Consumer Class Action Claims

 

Pricing and Promotion

 

On April 30, 2012, William J. Henry, a consumer, filed a purported class action proceeding against Michaels Stores, Inc. in the Court of Common Pleas, Lake County, Ohio, on behalf of himself and all similarly-situated Ohio consumers who purchased framing products and/or services from Michaels during weeks where Michaels was advertising a discount for framing products and/or services. The lawsuit alleges that Michaels advertised discounts on its framing products and/or services without actually providing a discount to its customers. The plaintiff claims violation of Ohio law ORC 1345.01 et seq., breach of contract, unjust enrichment and fraud. The plaintiff has alleged damages, penalties and fees not to exceed $5 million, exclusive of interest and costs. We filed a Motion to Dismiss on July 3, 2012.  On October 23, 2012, the Court granted our Motion to Dismiss, in part, dismissing the Plaintiff’s breach of contract claim and denying the motion as to the other claims. We believe we have meritorious defenses and intend to defend the lawsuit vigorously. We do not believe the resolution of this lawsuit will have a material effect on our consolidated financial statements.

 

Website Tracking and Coding

 

On June 19, 2012, Jerome Jurgens, a citizen of Missouri, filed a purported class action proceeding against Michaels Stores, Inc. in the 25th Judicial Circuit Court, Phelps County, Missouri, on behalf of himself, Wendy Poepsel and all other similarly-situated Missouri individuals who, on or after June 19, 2007, accessed the Michaels website and had Flash cookies attach to their computers. Plaintiffs allege that Michaels, through the use of its website, makes use of cookies in order to ascertain user’s web browsing habits.  Specifically, the plaintiffs allege violations of the Missouri Computer Tampering and Merchandising Practices Act statutes, as well as common law claims of conversion, trespass to chattels, invasion of privacy and unjust enrichment are alleging damages, penalties and fees not to exceed $5 million, inclusive of costs and attorneys’ fees.  We filed a Motion to Dismiss on August 8, 2012, which was subsequently denied.
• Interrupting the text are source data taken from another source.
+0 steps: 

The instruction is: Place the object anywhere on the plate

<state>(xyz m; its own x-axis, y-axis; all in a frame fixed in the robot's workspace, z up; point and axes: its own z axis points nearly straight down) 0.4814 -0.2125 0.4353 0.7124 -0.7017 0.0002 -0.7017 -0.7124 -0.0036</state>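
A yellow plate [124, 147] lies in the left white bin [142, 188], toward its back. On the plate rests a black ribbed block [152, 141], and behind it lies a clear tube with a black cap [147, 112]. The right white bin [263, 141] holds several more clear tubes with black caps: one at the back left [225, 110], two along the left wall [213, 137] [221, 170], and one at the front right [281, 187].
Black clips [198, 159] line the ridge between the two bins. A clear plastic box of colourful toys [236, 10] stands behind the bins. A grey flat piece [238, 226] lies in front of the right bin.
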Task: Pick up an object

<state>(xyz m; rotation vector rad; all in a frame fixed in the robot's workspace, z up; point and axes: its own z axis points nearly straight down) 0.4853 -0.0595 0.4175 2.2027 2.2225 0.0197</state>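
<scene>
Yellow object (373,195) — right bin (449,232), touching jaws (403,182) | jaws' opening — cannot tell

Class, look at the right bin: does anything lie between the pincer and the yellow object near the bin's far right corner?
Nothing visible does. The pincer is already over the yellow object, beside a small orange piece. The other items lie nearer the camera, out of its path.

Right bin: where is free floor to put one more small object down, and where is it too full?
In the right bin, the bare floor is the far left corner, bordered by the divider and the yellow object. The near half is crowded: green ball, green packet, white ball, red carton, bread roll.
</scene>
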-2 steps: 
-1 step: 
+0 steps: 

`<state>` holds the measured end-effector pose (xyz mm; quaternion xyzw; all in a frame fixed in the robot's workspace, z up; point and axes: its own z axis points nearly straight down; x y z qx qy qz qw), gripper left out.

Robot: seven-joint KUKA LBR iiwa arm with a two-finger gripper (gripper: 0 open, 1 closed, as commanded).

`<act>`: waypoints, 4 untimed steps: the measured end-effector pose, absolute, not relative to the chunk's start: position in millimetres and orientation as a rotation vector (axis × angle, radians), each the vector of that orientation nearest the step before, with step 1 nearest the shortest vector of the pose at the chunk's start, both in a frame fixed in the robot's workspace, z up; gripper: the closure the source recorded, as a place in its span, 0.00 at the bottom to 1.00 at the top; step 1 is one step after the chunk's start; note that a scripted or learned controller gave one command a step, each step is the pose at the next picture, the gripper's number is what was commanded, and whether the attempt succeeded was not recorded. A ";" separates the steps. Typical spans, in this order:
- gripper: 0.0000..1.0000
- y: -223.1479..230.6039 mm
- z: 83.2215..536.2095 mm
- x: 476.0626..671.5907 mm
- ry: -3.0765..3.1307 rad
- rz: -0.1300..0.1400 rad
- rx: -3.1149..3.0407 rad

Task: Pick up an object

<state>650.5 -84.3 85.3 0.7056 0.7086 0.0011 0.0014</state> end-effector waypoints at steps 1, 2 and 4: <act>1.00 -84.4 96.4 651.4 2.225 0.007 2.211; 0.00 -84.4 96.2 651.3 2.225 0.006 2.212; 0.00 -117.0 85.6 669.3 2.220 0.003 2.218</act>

We believe we have meritorious defenses and intend to defend the lawsuit vigorously. We do not believe the resolution of this lawsuit will have a material effect on our consolidated financial statements.

 

General

 

In addition to the litigation discussed above, we are, and in the future, may be involved in various other lawsuits, claims and proceedings incidental to the ordinary course of business.

 

ASC 450, Contingencies, governs the disclosure and recognition of loss contingencies, including potential losses from litigation and regulatory matters. It imposes different requirements for the recognition and disclosure of loss contingencies based on the likelihood of occurrence of the contingent future event or events. It distinguishes among degrees of likelihood using the following three terms: “probable”, meaning that “the future event or events are likely to occur”; “remote”, meaning that “the chance of the future event or events occurring is slight”; and “reasonably possible”, meaning that “the chance of the future event or events occurring is more than remote but less than likely”. In accordance with ASC 450, the Company accrues for a loss contingency when we conclude the likelihood of a loss is probable and the amount of the loss can be reasonably estimated. When the loss cannot be reasonably estimated we estimate the range of amounts, and if no amount in the range constitutes a better estimate than any other amount, we accrue for the amount at the low end of the range. We adjust our accruals from time to time as we receive additional information, but the loss we incur may be significantly greater than or less than the amount we have accrued. We disclose loss contingencies if there is at least a reasonable possibility that a material loss has been incurred. No accrual or disclosure is required for losses that are remote.

 

For some of the matters disclosed above, as well as other ongoing matters previously disclosed in the Company’s filings with the Securities and Exchange Commission, the Company is currently able to estimate a reasonably possible loss or range of loss in excess of amounts accrued (if any). For some of the matters included within this estimation, an accrual has been made because a loss is believed to be both probable and reasonably estimable, but an exposure to loss exists in excess of the amount accrued; in these cases, the estimate reflects the reasonably possible range of loss in excess of the accrued amount. For other matters included within this estimation, no accrual has been made because a loss, although estimable, is believed to be reasonably possible, but not probable; in these cases the estimate reflects the reasonably possible loss or range of loss within the ranges identified. For the various ranges identified, the aggregate of these estimated amounts is approximately $15 million, which is also inclusive of amounts accrued by the Company.

 

For other matters disclosed above, the Company is not currently able to estimate the reasonably possible loss or range of loss, and has indicated such. Many of these matters remain in preliminary stages (even in some cases where a substantial period of time has passed since the commencement of the matter), with few or no substantive legal decisions by the court defining the scope of the claims, the class (if any), or the potentially available damages, and fact discovery is still in progress or has not yet begun. For all these reasons, the Company cannot at this time estimate the reasonably possible loss or range of loss, if any, for these matters.

 

It is the opinion of the Company’s management, based on current knowledge and after taking into account its current legal accruals, the eventual outcome of all matters described in this Note would not be likely to have a material impact on the consolidated financial condition of the Company. Nonetheless, given the substantial or indeterminate amounts sought in certain of these matters, and the inherent unpredictability of such matters, an adverse outcome in certain of these matters could, from time to time, have a material effect on the Company’s consolidated results of operations or cash flows in particular quarterly or annual periods.